Эти тексты совмещают в себе четкое представление об условиях, управляющих повествовательными техниками художественного произведения, с ностальгическим желанием прикоснуться к порождающей силе истоков и начал. Постоянно подчеркивается необходимость композиции, артикуляции разнородных элементов: «Всякий художник, по сути, есть Homo faber, который умышленно, деятельностью своего духа достигает «желанной, продуманной и систематической отрешенности», которая, так же как и естественная отрешенность, позволяет ему соединять разнородные элементы. Мы открыто признаем, что подобное сочетание и обрамление достигается с помощью «приемов» и «фокусов»»[61]. Но вслед за необходимостью композиции в конце концов совершенно иная необходимость утверждается как подлинно писательский проект: восстание против искусственности псевдонепрерывного повествования, зная, что рассказ на самом деле есть результат разрыва между настоящим и предшествовавшим миром, писатель способен выбрать вместо этой искусственности совершенную пассивность. Он отдается интуитивному присутствию момента и, влекомый глубоким течением, которое смешивает прошлое с настоящим, объект с субъектом, присутствие с дистанцией, стремится достичь более фундаментальной непрерывности, которая есть непрерывность источника, самого творческого импульса.
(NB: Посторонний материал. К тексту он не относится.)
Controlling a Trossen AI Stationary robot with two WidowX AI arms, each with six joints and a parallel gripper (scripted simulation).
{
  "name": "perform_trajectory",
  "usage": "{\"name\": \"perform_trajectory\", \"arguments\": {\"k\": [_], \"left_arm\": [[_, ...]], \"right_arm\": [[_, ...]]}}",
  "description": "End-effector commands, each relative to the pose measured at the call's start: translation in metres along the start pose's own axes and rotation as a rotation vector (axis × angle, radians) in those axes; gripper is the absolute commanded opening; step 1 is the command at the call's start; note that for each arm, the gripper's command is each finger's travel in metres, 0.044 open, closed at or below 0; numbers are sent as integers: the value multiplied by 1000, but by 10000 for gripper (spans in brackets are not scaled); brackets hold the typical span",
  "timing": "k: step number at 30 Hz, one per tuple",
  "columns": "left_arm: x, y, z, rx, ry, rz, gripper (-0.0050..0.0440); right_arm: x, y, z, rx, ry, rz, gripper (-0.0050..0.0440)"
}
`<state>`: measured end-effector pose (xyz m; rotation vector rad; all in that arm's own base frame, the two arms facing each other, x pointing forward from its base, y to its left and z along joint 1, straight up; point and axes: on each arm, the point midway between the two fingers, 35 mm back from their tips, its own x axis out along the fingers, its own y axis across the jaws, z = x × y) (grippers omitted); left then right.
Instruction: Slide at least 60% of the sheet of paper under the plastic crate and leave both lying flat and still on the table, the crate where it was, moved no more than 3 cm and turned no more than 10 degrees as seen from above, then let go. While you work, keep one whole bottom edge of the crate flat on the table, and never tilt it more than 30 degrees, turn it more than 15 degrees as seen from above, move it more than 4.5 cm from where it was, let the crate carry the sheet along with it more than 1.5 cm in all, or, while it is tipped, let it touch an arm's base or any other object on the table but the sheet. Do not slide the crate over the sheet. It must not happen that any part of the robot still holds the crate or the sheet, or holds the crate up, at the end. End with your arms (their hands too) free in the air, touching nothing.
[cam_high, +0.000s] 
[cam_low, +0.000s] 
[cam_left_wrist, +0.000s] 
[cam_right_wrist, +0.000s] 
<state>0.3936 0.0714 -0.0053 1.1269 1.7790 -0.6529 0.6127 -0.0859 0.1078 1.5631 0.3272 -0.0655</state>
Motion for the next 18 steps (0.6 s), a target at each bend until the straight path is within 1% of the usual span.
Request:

С помощью акта забвения, забывающего, подобно Прусту, бесчисленные идеи и воспоминания, которые ему приносят чувства, или вверяя себя нашим чувственным восприятиям (Бергсон называет это симпатией), мы способны узреть, что есть в нас такого, что так же существует и во внешнем мире. В романе мы грезим, и постановка, по сути, оказывается единственным персонажем. Затем образы и мы сами оживаем. Мы не течем и не тонем. Мы оживаем в самом сердце вселенной, и вселенная — это все, что существует. Мы сами исчезли. Отношения между вещами становятся тонкими, как неуловимые тени, свет ослабевает и льется едва уловимой струйкой. Все изменяется. Ничто не находится за пределами понимания, поскольку сама идея понимания, необходимость выражения, исчезла. Это почти как акт веры, о котором нам неизвестно, принадлежит ли он нам или природе. Все изменилось, но мы даже не подозреваем об этом, поскольку, захваченные изменением, мы сами стали переменой, и не осталось никаких точек соотнесения. Время и пространство стали одним. Единый импульс несет все вещи к конечной цели, недоступной нашему знанию.
Сила интонации свидетельствует, что подобные пассажи выражают подлинно духовные переживания, выходящие далеко за пределы сиюминутных влияний или интеллектуальной моды. По истечении более чем сорока лет бергсоновский зной терминологии может показаться малопонятным, как и попытки приспособить эстетику к практическим задачам в романе, опубликованном Пуле примерно в то же время[62]. Однако нам нужно запомнить этот ход как проявление одной из постоянных, вновь и вновь возникающих на протяжении всей работы тем.
Возможно, ошибочно говорить здесь о пассивности. Совершенная пассивность предполагала бы полное отсутствие пространственного и временного измерения в универсуме, одновременно и бесконечном и хаотичном, сравнимом с «neutralite identique du gouffre», о котором Малларме говорит в Un Coup de Des. Исчезновение всех «точек референции» в тексте Пуле не выражает совершенно недифференцированного переживания реальности. Применение им таких терминов, как «интенция» или «elan», сохранение телеологического словаря указывают, что пассивность не есть расслабление сознания, но скорее награда, которую сознание получает за способность совпадать с истинно изначальным движением. В таком случае можно говорить о подлинной отправной точке, взамен фальшивой точки отсчета, на которую претендуют романисты, на деле остающиеся в зависимости от скрытого присутствия предшествующих событий.
Различные формы этого фундаментального искушения появляются в критике и литературных произведениях Пуле вплоть до опубликования в 1949 году первого тома Etudes sur le temps humain. Времени отводилась особая роль уже в статье 1924 года, оно появляется в качестве приема, с помощью которого «классические» романисты скрывали искусственность иллюзорной непрерывности: «Вероятно, нет романов более однородных, более плавных в своем течении, чем романы классические. Этим они, возможно, обязаны некоему третьему фактору, который искусственным образом устраняет антиномию между пространством и длительностью. Этот фактор — время, совершенно искусственный сам по себе и все же естественный продукт нашего ума.» Убеждение, что время есть маска, которой человеческий ум способен закрыть лицо реальности, никогда больше не было выражено в такой непосредственной форме. Но осталась еще одна константа мышления Пуле. У него всегда сохранялась антиномия между временем и длительностью, которая по сути является одним из проявлений напряжения между началом (источником длительности) и центром (местом артикуляции времени).